- Work to complete -
Exactly the lines from the beginning of the listing below through the line that contains "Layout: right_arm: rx" should be transcribed, and pictures must stay out.
##############################
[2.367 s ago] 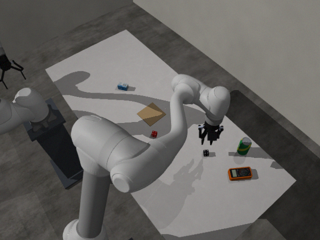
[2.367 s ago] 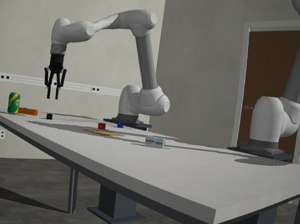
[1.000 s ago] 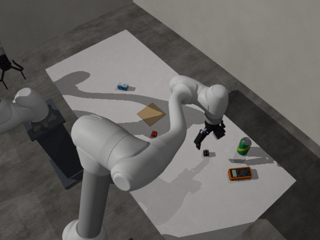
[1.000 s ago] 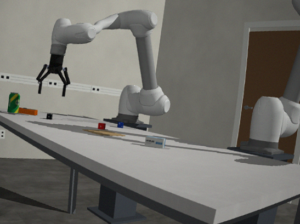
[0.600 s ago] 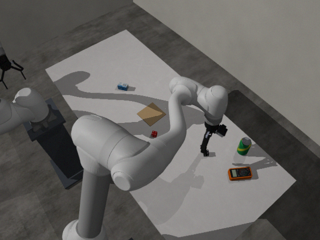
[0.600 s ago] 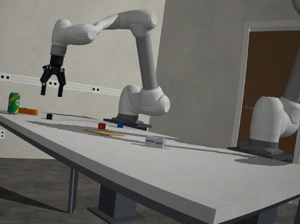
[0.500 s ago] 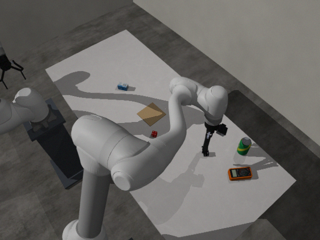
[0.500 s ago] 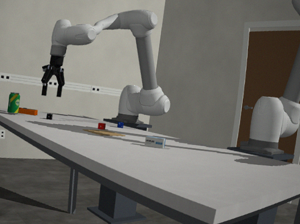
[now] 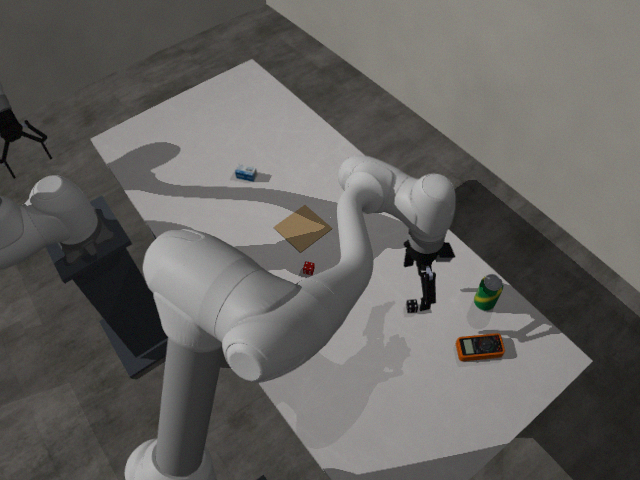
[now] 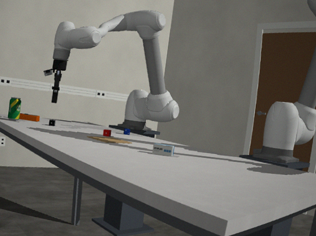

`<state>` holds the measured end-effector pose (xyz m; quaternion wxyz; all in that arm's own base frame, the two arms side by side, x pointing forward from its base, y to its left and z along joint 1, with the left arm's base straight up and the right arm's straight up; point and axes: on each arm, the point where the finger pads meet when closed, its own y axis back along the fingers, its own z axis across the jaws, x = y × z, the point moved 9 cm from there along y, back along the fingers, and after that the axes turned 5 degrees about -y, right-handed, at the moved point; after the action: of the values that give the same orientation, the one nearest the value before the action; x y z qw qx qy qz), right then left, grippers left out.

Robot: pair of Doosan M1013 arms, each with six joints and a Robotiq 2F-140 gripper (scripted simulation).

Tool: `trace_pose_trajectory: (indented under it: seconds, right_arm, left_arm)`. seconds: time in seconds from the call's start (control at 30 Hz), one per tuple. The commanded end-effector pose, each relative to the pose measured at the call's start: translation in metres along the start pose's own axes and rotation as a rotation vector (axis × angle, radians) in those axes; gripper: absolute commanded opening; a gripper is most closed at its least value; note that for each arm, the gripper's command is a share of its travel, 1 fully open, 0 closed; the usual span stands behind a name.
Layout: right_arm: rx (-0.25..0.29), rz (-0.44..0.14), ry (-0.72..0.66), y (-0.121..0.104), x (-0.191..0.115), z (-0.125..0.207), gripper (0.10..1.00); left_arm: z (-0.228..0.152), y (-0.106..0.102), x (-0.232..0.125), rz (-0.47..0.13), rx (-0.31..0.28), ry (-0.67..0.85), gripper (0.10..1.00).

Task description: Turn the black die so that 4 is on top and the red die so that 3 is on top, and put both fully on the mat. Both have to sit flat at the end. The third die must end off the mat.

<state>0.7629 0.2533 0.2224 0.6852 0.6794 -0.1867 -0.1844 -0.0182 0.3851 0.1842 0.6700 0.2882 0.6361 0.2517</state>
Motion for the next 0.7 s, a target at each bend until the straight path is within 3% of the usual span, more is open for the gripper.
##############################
- Response below -
[2.367 s ago] 
[2.367 s ago] 
[1.000 s ago] 
[1.000 s ago] 
[0.600 s ago] 
[0.600 s ago] 
[0.500 s ago] 
[0.500 s ago] 
[now] 
[now] 

`<state>` holds the measured end-effector pose (xyz m; quaternion wxyz; all in that arm's own base frame, the two arms side by side, x pointing forward from its base, y to its left and z along joint 1, with the left arm's base straight up and the right arm's straight up; point and axes: on each arm, the point where the finger pads meet when closed, its own y axis back along the fingers, its own z axis across the jaws, x = y × z, the point moved 9 cm from there along y, back along the fingers, and after that the axes turned 5 degrees about -y, right-handed, at the moved point; after the action: of the values that give the same orientation, the one nearest the value before the action; x y z qw qx qy qz), right then left, grippers left out.

Robot: pair of Doosan M1013 arms, each with six joints and a Robotiq 2F-140 gripper (scripted simulation).

Tool: `trace_pose_trajectory: (indented under it: seconds, right_arm, left_arm)`. seconds: time in seconds from the call's start (control at 30 Hz), one per tuple. The commanded end-effector pose, each relative to the pose measured at the call's start: translation in metres along the start pose's own axes and rotation as a rotation vector (axis × angle, radians) in those axes; gripper: absolute commanded opening; a gripper is most closed at its least value; note that for each arm, the gripper's command is a share of its travel, 1 fully open, 0 closed; the usual span stands behind a name.
Layout: right_arm: rx (-0.25..0.29), rz (-0.44..0.14), ry (-0.72..0.66), y (-0.121..0.104), x (-0.191..0.115), z (-0.125..0.207), gripper (0.10..1.00); left_arm: z (-0.228..0.152), y (-0.106..0.102), x (-0.232..0.125), rz (-0.47..0.13), rx (-0.31..0.28), ry (-0.67..0.85), gripper (0.10..1.00).

Now the answer is complete.